University of Alberta researchers, in collaboration with Canada’s Department of National Defence, have unveiled a miniature battery-free sensor capable of monitoring vital signs and detecting frostbite in soldiers exposed to extreme cold conditions. This innovative device, however, offers a wide range of potential applications beyond military use.
Heading the project is Ashwin Iyer, a professor at the University of Alberta’s engineering faculty, engaged in a long-term partnership with the Department of National Defence’s Innovation for Defence Excellence and Security program. The initiative aims to adapt commercial telecommunications technology for military purposes, leveraging the university’s cutting-edge expertise in developing SWaP-C systems – technology characterized by minimal size, weight, power, and cost.
In an interview with CBC’s Shannon Scott on The Trailbreaker, Iyer emphasized the sensor’s role in addressing health monitoring challenges in extreme environments, such as those faced by soldiers stationed in the High Arctic. The envisioned network of biometric sensors, worn by soldiers, is designed to track crucial health metrics like heart rate, respiration, and body temperature to promptly identify health issues like frostbite and ensure timely intervention.
Traditional battery-powered devices often fail in temperatures as low as -70°C due to the limitations of lithium-ion battery technology, which struggles to function effectively in cold environments. To overcome this, the new sensors are engineered to operate without batteries by harnessing energy from their surroundings. This energy harvesting approach, based on radio frequency identification technology, allows the sensors to power up using absorbed energy from radio frequency waves, enabling them to perform sensing tasks and transmit data wirelessly.

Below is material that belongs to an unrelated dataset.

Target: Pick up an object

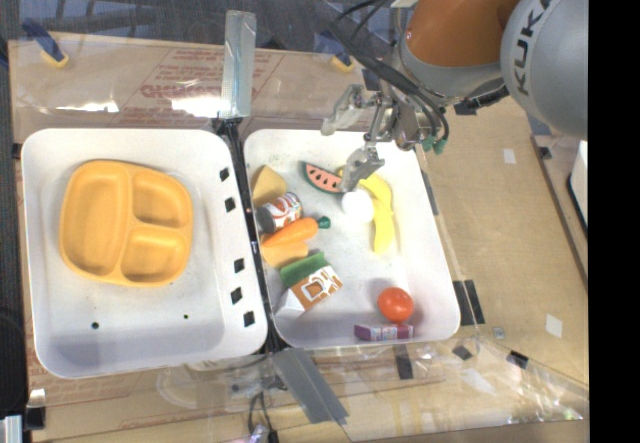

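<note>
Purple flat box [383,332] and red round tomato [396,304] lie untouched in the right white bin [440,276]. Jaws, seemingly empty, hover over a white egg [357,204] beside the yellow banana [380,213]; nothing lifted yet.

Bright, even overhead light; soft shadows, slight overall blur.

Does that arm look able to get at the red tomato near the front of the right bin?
Probably yes. The tomato lies in the open, with only a purple pack just in front of it and nothing on top. The gripper hangs over the same bin, further back by the banana.
</note>
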`<state>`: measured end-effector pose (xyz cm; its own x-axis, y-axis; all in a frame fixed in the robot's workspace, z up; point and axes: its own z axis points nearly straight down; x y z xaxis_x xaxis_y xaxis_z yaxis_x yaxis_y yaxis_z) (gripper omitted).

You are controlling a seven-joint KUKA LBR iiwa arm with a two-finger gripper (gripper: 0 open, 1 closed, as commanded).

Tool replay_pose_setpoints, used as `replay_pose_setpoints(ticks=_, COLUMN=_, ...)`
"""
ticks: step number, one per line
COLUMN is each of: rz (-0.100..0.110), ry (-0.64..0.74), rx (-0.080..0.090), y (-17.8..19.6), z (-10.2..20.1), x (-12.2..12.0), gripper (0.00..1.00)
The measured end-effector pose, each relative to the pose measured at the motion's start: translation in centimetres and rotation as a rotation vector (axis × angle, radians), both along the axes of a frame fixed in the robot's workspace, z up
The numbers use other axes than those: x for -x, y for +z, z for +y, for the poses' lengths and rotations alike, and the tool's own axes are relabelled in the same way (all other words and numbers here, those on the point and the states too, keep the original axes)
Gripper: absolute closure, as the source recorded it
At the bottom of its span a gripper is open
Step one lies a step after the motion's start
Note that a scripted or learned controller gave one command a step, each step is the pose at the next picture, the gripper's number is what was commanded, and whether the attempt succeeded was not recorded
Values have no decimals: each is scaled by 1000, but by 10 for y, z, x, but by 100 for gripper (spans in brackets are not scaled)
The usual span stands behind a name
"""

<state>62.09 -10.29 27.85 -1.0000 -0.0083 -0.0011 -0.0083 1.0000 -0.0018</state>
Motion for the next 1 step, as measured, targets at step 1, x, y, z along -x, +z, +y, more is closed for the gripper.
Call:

The development process involved meeting stringent criteria, including wireless functionality and ultra-compact size to avoid disrupting regular operations. The miniaturization of antennas, crucial for wireless communication in the sensors, required a deep dive into decades of antenna research to optimize their performance.
The sensor’s real-time monitoring capabilities, including early detection of frostbite, are highlighted by the deployment of sensors on vital body areas prone to frostbite, triggering alerts when temperature thresholds are exceeded. This proactive approach allows for timely intervention to mitigate the effects of frostbite and other health risks.
Beyond military applications, the technology holds promise for emergency response scenarios and broader usage in extreme environments globally, spanning from frigid conditions to high temperatures. The versatility of these sensors extends to various applications such as detecting environmental hazards like flooding or carbon monoxide, showcasing their potential for civilian use beyond military contexts.